Dax Kelson dax at gurulabs.com
Tue Dec 20 18:11:20 UTC 2005


On Tue, 2005-12-20 at 10:48 -0500, Jeff Spaleta wrote:
> On 12/20/05, Otto Haliburton <ottohaliburton at comcast.net> wrote:
> > well, i can agree with you if fedora was a production system, as far as
> > I know it is a development system and the object is to select a complete
> > download,
> 
> Pretty sure noone sane thinks an "everything" install is a good idea.
> But you are free to continue to attempt them.

For a "production" box (server) that is performing some defined task(s),
I agree that "everything" is a bad idea.

For a "power user"/developer box, I don't see any problem with an
"everything" install. Hard disk space is cheap and you can find some
cool apps you may not have found otherwise.
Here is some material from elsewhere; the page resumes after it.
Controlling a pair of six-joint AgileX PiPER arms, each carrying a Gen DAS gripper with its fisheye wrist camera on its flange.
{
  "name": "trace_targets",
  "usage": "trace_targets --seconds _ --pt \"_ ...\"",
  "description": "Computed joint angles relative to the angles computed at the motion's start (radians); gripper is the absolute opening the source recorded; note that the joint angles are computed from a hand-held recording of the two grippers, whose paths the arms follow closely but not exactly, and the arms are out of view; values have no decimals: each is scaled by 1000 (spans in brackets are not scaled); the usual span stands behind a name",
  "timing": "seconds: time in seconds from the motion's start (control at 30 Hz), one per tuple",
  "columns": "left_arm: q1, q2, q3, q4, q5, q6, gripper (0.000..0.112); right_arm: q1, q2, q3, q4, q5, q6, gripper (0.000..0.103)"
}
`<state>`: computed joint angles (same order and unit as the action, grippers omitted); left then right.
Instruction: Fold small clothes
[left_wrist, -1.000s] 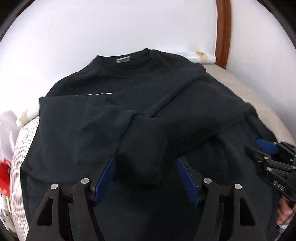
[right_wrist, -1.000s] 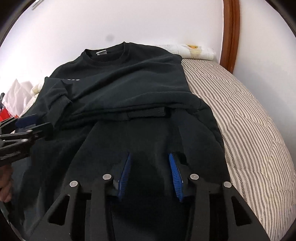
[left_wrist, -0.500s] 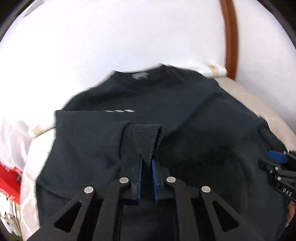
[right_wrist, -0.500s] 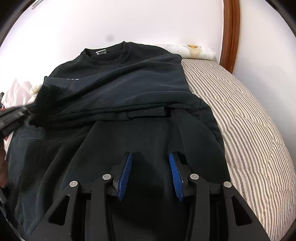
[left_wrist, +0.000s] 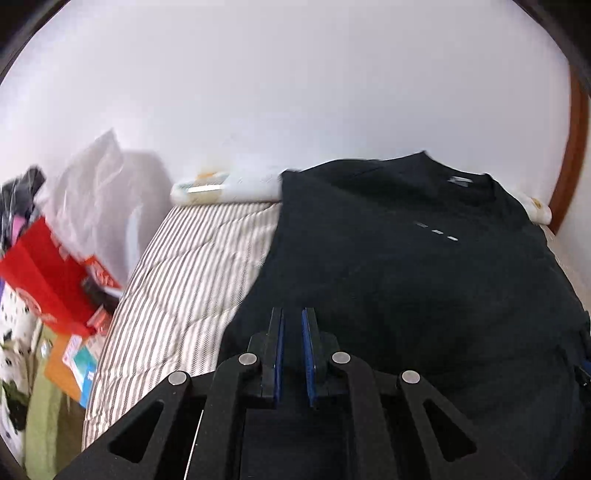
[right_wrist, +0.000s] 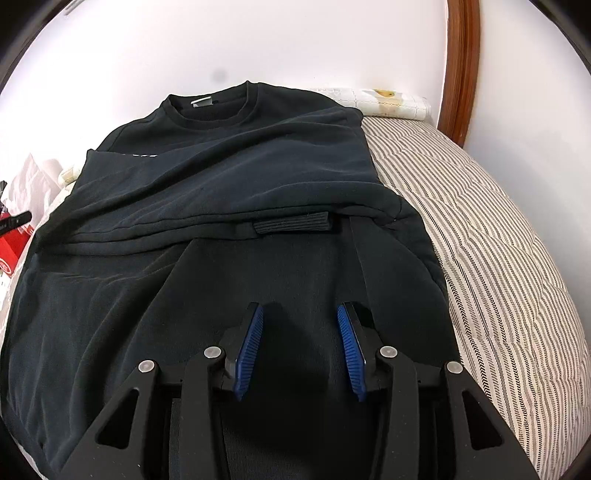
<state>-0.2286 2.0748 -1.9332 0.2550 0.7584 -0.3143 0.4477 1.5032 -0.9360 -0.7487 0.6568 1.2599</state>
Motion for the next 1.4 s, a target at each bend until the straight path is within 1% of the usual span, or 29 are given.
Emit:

Additionally, I can recall some situations where an application
dynamically gets extra functionality and features if other *addon* or
*plugin* packages get installed.

For example, unless you have "kdeaddons" RPM installed the Konqueror
browser doesn't have the ability to save a web page offline in a
tarball. The menu item doesn't show up at all, what a mystery for
someone not familiar with low level KDE interactions. When I discovered
this a couple years ago the only way to get the "kdeaddons" RPMs
installed during installation was via an "everything" install. Possibly
this has changed now.

Personally, I prefer an "Mostly english-only everything install" on my
personal boxes. I do an "everything" install, and first thing after the
install finishes I run:

# trim some fat (1.1GB worth)
rpm -e `rpm -qa | grep ^openoffice.org-langpack` #  600MB
rpm -e `rpm -qa | grep ^kde-i18n` # 400MB
rpm -e `rpm -qa | grep -E ^man-pages-[[:alpha:]]` # 100MB

This may be helpful to the original poster.